» **Task description**
The required output is the exact run of lines below that opens at the line with "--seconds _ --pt" and closes at the line with "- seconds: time".

START Supplied material

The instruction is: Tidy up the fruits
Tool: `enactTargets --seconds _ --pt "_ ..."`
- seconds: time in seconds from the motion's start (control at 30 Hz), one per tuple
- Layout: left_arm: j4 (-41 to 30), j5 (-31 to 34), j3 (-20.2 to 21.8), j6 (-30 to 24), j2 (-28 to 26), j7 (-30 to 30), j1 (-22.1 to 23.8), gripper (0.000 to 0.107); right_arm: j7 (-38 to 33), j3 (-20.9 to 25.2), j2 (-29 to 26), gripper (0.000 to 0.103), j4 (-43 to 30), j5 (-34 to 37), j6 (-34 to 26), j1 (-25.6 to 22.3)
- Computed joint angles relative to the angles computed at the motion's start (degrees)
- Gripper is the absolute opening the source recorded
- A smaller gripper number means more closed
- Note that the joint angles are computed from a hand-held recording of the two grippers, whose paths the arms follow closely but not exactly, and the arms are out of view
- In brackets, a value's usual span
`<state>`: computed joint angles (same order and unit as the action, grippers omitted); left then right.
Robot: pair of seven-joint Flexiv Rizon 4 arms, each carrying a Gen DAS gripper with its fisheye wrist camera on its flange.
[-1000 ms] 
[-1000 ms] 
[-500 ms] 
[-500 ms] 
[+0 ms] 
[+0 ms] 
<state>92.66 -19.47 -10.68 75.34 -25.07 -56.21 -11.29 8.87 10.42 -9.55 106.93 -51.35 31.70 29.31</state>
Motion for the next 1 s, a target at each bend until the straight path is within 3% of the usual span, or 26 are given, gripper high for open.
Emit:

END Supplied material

» **Written response**
Tool: `enactTargets --seconds _ --pt "_ ..."`
- seconds: time in seconds from the motion's start (control at 30 Hz), one per tuple

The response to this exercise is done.